**TASK STATEMENT**.
An exact, complete copy of the data is all that is needed.
:: SOURCE INFORMATION
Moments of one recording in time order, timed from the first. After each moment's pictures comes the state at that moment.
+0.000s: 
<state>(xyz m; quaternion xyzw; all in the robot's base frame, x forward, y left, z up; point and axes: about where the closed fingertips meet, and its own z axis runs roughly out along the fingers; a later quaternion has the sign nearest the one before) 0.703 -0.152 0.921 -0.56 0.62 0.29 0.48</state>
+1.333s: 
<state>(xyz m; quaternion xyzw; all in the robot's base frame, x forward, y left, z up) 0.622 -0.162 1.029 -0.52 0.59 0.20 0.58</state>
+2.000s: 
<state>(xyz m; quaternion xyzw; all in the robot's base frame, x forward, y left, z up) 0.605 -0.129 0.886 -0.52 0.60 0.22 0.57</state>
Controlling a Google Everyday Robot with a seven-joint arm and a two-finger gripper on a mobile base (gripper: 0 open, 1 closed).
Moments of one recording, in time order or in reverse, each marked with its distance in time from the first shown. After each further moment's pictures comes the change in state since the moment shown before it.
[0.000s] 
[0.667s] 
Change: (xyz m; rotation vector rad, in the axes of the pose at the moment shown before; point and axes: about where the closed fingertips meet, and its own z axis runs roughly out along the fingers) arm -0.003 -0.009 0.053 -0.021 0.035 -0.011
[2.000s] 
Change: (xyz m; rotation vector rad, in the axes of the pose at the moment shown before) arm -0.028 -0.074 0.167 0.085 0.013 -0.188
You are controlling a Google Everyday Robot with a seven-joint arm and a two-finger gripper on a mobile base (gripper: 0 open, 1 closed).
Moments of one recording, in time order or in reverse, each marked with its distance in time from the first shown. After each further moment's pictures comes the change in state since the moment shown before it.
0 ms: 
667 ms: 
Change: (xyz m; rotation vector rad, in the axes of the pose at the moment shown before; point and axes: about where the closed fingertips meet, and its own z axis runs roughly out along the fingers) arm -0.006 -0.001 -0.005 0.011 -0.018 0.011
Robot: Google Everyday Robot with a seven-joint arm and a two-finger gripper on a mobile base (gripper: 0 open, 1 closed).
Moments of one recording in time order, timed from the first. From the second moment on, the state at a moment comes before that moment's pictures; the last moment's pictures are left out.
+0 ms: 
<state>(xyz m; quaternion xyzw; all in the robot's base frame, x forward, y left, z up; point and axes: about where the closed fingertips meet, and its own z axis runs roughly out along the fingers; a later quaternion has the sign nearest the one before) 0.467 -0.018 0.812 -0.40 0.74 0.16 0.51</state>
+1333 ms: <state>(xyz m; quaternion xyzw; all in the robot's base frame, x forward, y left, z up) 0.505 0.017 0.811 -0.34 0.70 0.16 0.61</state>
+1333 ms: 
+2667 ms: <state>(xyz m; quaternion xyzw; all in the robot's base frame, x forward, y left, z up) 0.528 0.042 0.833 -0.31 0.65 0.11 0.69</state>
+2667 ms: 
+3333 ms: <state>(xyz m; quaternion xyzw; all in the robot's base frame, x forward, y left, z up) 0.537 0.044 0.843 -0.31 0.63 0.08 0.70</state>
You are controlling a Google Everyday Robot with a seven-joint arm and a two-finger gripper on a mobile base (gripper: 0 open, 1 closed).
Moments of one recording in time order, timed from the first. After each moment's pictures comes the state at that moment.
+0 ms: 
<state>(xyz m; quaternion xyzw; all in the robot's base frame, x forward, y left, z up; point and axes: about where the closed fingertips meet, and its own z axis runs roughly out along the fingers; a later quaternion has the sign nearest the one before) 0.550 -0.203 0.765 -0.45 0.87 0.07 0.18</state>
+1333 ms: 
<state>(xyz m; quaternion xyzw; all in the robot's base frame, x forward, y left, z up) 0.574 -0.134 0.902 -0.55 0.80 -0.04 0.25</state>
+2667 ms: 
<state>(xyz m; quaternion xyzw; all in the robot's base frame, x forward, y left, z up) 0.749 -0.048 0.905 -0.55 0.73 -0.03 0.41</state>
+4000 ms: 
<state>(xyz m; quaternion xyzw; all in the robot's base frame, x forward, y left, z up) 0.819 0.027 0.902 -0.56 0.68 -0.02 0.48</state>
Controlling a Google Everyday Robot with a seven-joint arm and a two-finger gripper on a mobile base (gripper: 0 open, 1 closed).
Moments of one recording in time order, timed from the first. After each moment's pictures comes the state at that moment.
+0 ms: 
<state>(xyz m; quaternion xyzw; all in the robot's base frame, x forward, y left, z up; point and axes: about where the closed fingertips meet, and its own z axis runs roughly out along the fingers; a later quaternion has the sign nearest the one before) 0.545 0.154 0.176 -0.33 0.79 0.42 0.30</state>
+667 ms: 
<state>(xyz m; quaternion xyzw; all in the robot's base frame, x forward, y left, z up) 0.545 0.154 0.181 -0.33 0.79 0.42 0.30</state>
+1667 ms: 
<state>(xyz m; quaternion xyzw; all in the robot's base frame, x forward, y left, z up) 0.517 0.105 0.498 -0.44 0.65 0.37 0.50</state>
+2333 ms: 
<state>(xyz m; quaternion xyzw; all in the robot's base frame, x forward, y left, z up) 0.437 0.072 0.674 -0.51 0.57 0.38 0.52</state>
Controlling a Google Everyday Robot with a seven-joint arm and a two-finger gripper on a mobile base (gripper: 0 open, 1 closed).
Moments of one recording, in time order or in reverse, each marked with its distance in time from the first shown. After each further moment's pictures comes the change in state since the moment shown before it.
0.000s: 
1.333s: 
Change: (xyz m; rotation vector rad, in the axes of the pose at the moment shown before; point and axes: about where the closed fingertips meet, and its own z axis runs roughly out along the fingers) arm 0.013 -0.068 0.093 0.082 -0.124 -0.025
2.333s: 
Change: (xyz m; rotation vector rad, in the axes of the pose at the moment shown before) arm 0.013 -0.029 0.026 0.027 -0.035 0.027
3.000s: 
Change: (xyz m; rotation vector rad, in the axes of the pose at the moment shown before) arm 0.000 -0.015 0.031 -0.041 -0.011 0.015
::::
**EXERCISE RESULT**.
Moments of one recording in time order, timed from the first. After each moment's pictures comes the state at that moment.
+0.000s: 
<state>(xyz m; quaternion xyzw; all in the robot's base frame, x forward, y left, z up; point and axes: about where the closed fingertips meet, and its own z axis runs roughly out along the fingers; a later quaternion has the sign nearest the one before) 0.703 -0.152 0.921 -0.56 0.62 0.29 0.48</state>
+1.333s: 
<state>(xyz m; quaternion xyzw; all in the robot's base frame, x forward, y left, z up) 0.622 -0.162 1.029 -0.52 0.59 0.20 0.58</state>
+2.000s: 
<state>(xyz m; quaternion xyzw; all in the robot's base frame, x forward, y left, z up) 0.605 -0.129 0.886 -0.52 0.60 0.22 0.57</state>
Controlling a Google Everyday Robot with a seven-joint arm and a two-finger gripper on a mobile base (gripper: 0 open, 1 closed).
Moments of one recording, in time order or in reverse, each marked with its distance in time from the first shown. After each further moment's pictures comes the change in state since the moment shown before it.
[0.000s] 
[0.667s] 
Change: (xyz m; rotation vector rad, in the axes of the pose at the moment shown before; point and axes: about where the closed fingertips meet, and its own z axis runs roughly out along the fingers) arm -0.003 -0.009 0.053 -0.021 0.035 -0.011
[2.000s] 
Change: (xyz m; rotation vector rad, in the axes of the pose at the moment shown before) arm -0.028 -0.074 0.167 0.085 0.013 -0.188
You are controlling a Google Everyday Robot with a seven-joint arm and a two-finger gripper on a mobile base (gripper: 0 open, 1 closed).
Moments of one recording, in time order or in reverse, each marked with its distance in time from the first shown. After each further moment's pictures comes the change in state since the moment shown before it.
0 ms: 
667 ms: 
Change: (xyz m; rotation vector rad, in the axes of the pose at the moment shown before; point and axes: about where the closed fingertips meet, and its own z axis runs roughly out along the fingers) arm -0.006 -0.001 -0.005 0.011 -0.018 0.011
Robot: Google Everyday Robot with a seven-joint arm and a two-finger gripper on a mobile base (gripper: 0 open, 1 closed).
Moments of one recording in time order, timed from the first. From the second moment on, the state at a moment comes before that moment's pictures; the last moment's pictures are left out.
+0 ms: 
<state>(xyz m; quaternion xyzw; all in the robot's base frame, x forward, y left, z up; point and axes: about where the closed fingertips meet, and its own z axis runs roughly out along the fingers; a later quaternion has the sign nearest the one before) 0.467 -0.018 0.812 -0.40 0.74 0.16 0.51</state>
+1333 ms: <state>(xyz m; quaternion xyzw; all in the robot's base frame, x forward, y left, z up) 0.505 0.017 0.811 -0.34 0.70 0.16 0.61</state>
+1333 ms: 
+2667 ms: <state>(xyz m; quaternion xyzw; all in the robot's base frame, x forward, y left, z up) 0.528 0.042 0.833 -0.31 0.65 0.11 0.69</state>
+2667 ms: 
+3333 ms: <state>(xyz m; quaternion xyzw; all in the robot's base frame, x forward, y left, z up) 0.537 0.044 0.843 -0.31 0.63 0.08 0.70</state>
You are controlling a Google Everyday Robot with a seven-joint arm and a two-finger gripper on a mobile base (gripper: 0 open, 1 closed).
Moments of one recording in time order, timed from the first. After each moment's pictures comes the state at that moment.
+0 ms: 
<state>(xyz m; quaternion xyzw; all in the robot's base frame, x forward, y left, z up; point and axes: about where the closed fingertips meet, and its own z axis runs roughly out along the fingers; a later quaternion has the sign nearest the one before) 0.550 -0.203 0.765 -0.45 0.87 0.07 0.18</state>
+1333 ms: 
<state>(xyz m; quaternion xyzw; all in the robot's base frame, x forward, y left, z up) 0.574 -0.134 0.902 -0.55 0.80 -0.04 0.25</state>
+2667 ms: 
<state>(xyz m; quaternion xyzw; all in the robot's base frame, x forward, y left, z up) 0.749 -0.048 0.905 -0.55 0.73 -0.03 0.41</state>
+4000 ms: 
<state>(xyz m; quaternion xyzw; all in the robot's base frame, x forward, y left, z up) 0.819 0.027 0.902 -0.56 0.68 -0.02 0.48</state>
Controlling a Google Everyday Robot with a seven-joint arm and a two-finger gripper on a mobile base (gripper: 0 open, 1 closed).
Moments of one recording in time order, timed from the first. After each moment's pictures comes the state at that moment.
+0 ms: 
<state>(xyz m; quaternion xyzw; all in the robot's base frame, x forward, y left, z up; point and axes: about where the closed fingertips meet, and its own z axis runs roughly out along the fingers; a later quaternion has the sign nearest the one before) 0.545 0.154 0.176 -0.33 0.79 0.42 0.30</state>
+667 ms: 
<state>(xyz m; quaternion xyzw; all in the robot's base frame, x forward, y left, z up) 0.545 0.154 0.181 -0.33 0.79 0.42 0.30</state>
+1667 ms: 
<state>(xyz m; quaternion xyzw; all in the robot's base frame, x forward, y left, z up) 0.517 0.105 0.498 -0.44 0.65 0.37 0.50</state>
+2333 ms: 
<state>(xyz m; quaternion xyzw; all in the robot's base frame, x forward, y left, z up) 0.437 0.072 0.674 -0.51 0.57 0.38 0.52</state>
Controlling a Google Everyday Robot with a seven-joint arm and a two-finger gripper on a mobile base (gripper: 0 open, 1 closed).
Moments of one recording, in time order or in reverse, each marked with its distance in time from the first shown. After each further moment's pictures comes the change in state since the moment shown before it.
0.000s: 
1.333s: 
Change: (xyz m; rotation vector rad, in the axes of the pose at the moment shown before; point and axes: about where the closed fingertips meet, and its own z axis runs roughly out along the fingers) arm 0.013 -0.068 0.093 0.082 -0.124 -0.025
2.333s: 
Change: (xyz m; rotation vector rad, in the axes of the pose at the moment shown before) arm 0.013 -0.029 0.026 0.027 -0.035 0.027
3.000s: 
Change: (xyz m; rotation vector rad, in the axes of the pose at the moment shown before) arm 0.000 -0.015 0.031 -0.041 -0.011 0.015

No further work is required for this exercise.